With that the man Jeremy had introduced as Hanson three hours earlier flipped the board and all of the game pieces into the air, and—almost the way a magician vanishes behind a cloud of smoke—quickly disappeared behind a slamming door. After a few moments of stunned silence—enough to let the man clear out—Natalie, Jason, Marie, and I went outside while Jeremy went looking for a broom to clean things up.

The sky was cloudless and inky, dotted with pinholes of starlight, shining with the beacon of a moon waning just a few days past fullness. The other houses on the street with their front room lights blazing. Chatter from others gathering outside floating through the neighborhood to us.

Natalie, laden with half-a-dozen bracelets of different widths and wrapped loosely in a shawl that enveloped her entire being, looked ready to explode with excitement. She danced barefoot in the grass, reared her head back, thick tangle of curls taken up by a light breeze, bared her teeth and screamed to the sky. “Goodbye twenty twenty!”

Jason, hopped up and down next to her, oversized army parka inflating like a parachute around him. He raised his champagne—his contained, for some reason, in a charming mug from some Bayonne diner called Dianne’s—and let out a whoop of assent.

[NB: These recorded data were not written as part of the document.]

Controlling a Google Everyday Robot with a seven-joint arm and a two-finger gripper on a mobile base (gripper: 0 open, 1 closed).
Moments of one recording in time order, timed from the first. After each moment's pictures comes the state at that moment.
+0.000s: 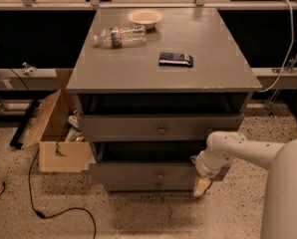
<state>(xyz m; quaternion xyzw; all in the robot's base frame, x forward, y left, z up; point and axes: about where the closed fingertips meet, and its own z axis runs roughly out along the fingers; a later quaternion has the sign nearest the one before) 0.558 -0.197 0.398 -0.70 0.70 0.08 0.11</state>
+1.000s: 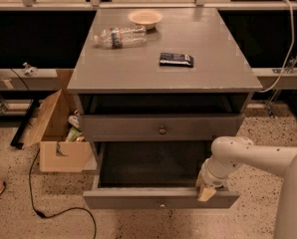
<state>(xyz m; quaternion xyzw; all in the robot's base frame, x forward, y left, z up) 0.508 -0.210 0.415 -0.69 0.71 0.09 0.07</state>
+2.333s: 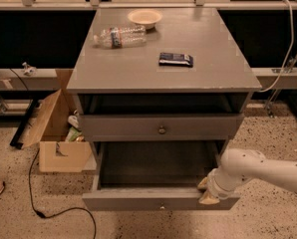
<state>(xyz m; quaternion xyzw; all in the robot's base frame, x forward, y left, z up) 0.470 -0.216 0.416 -0.66 0.73 0.10 0.10</state>
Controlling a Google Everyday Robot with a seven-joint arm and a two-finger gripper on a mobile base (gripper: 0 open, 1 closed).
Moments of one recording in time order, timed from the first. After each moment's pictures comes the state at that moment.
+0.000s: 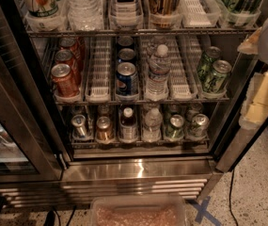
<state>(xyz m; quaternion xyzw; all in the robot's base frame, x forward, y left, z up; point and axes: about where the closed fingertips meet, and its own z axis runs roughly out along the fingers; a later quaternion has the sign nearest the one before) 0.438 -0.217 0.976 -0.60 0.78 -0.03 0.16</state>
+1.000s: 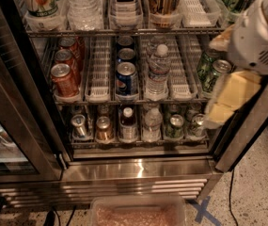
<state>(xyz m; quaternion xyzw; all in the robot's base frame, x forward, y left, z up) 0.439 -0.152 0.983 -0.61 0.76 -0.01 0.23</state>
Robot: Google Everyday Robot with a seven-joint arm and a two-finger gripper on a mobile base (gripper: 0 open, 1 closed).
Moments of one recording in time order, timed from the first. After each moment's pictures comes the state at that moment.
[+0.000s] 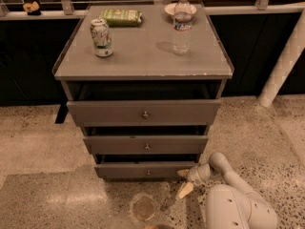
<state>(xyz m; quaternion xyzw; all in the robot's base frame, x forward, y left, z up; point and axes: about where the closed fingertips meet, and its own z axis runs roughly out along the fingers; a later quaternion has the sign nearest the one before) 0.588 -0.160 0.164 -0.48 0.75 0.40 0.20</state>
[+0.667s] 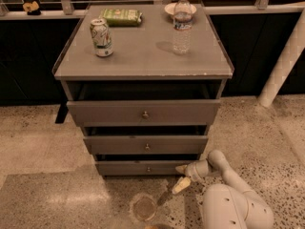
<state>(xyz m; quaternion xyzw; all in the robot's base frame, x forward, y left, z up) 0.619 -0.149 0.171 -0.46 0.76 0.39 0.23</state>
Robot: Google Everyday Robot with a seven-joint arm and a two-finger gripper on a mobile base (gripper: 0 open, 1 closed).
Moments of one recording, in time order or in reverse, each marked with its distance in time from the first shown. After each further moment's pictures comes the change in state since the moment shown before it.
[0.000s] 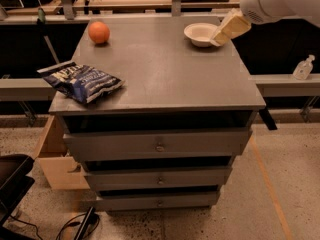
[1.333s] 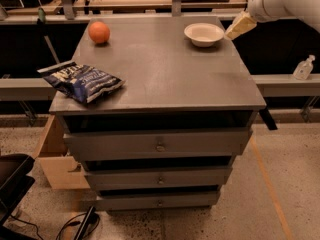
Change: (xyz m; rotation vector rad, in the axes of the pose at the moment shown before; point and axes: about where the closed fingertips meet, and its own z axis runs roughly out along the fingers) arm 0.071 -0.053 0.124 0.001 -0.034 -0.053
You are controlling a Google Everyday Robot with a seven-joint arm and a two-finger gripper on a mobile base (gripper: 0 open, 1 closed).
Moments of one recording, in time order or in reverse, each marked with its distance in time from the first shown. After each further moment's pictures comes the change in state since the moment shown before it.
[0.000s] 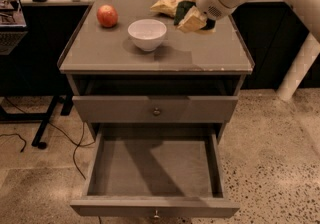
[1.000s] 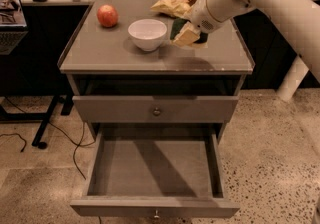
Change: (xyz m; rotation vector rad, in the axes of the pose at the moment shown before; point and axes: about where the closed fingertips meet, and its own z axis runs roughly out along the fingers) arm 0.026 0.014 0.055 -0.115 0.001 0.054
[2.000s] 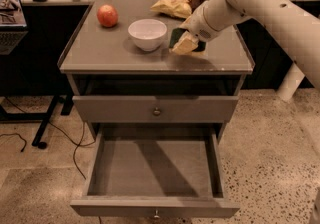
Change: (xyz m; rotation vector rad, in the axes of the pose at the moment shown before) arm 0.016 0.014 0.020 -0.037 0.014 0.018
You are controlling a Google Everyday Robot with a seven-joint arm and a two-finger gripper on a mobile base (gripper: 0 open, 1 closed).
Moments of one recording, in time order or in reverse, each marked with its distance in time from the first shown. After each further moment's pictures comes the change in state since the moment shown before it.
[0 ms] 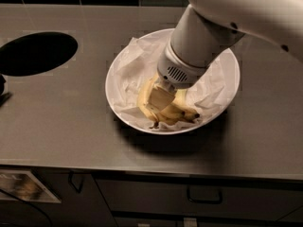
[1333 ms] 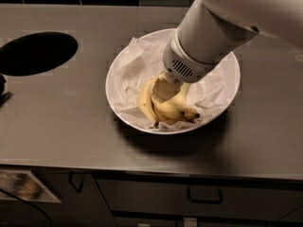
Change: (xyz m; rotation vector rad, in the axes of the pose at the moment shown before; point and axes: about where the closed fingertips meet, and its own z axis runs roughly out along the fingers) arm -0.001 -0.012 -0.035 0.178 -0.038 0.077
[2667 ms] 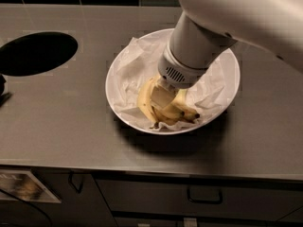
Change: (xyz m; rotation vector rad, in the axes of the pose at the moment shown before) arm 0.010 0.002 0.034 -0.066 0.081 0.007
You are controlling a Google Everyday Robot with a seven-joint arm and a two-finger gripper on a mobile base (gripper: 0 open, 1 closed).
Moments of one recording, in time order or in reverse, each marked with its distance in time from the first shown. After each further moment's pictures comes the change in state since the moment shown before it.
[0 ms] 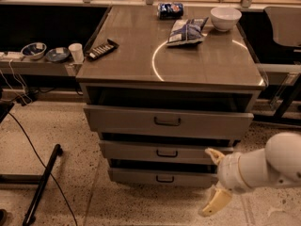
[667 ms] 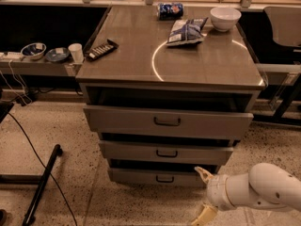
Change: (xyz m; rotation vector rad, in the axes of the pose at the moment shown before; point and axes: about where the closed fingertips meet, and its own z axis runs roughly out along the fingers) arm 0.053 0.019 0.099 -0.035 -0.120 0.027
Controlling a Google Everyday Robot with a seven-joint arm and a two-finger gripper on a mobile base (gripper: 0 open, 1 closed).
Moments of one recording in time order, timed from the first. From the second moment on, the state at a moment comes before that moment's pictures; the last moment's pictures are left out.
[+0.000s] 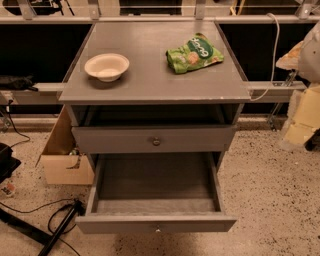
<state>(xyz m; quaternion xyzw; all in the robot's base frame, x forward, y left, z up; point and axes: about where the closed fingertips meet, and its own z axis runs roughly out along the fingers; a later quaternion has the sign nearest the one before) 0.438 -0.217 0.976 -0.60 0.78 -0.03 0.16</state>
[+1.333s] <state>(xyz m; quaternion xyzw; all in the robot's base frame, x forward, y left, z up) 0.520 -0.118 0.933 -0.68 0.72 -0.16 0.03</state>
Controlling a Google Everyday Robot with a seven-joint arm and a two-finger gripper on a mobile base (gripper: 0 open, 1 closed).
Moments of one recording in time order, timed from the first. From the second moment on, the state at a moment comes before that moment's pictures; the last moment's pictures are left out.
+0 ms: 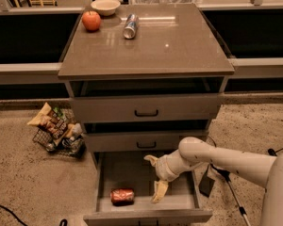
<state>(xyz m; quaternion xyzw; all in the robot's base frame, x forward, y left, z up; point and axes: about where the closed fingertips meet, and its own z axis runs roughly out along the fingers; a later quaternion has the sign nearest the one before) 0.499 -0.031 0.404 -0.69 0.62 0.27 0.25</state>
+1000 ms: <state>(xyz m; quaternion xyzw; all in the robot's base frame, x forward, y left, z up) 0.535 0.007 0.229 -0.67 0.63 0.31 0.25</state>
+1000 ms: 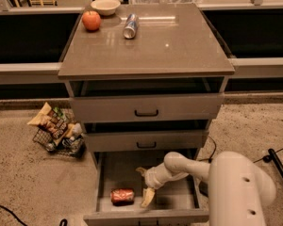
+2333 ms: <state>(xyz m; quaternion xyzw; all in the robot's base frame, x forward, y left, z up) 0.566 0.074 0.128 -0.67 0.62 0.31 0.25</state>
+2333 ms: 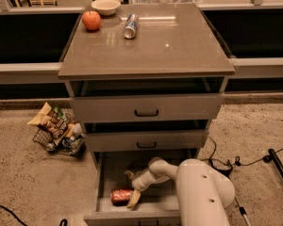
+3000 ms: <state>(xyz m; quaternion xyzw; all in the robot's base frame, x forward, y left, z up) 0.568 0.087 0.114 -0.68 0.62 0.31 0.24</state>
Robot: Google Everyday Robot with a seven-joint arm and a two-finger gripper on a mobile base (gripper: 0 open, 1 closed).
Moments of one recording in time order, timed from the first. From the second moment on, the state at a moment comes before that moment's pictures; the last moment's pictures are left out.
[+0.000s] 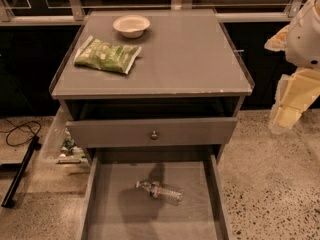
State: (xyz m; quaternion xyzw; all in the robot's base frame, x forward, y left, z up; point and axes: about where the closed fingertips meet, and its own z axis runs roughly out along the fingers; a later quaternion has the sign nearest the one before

Marie nudged me—barely perceptible, bundled as we both were in black, wool peacoats.

“Looks like we’re going to make it,” she said, breeze picking her hair up off her shoulders, tickling it around the freckles near the bridge of her nose.

I smiled, nodded. “Yeah,” breathless.

“Cheers,” Jeremy said from the porch, leaning against the railing like some Darkness on the Edge of Town era Springsteen knockoff: flannel sleeves shoved roughly up to his elbows, skinny, acid-washed jeans hugging legs down to tattered Van’s.

“Why don’t you get down here and have some fun?” Marie laughed up to him.

“I’m keeping my distance,” he grinned back. “Don’t want to catch the plague.”

“Alright!” Natalie was hopping with as much fury as she could without sending her glass of champagne spilling across the yard. “Thirty seconds.”

A giddiness, relief, was building inside of me. Bubbling up from somewhere near by navel past my heart and into my throat. We started counting down.

“Five, four, three, two, one!”

“Happy New Ye-”

The ground began to rumble beneath our feet.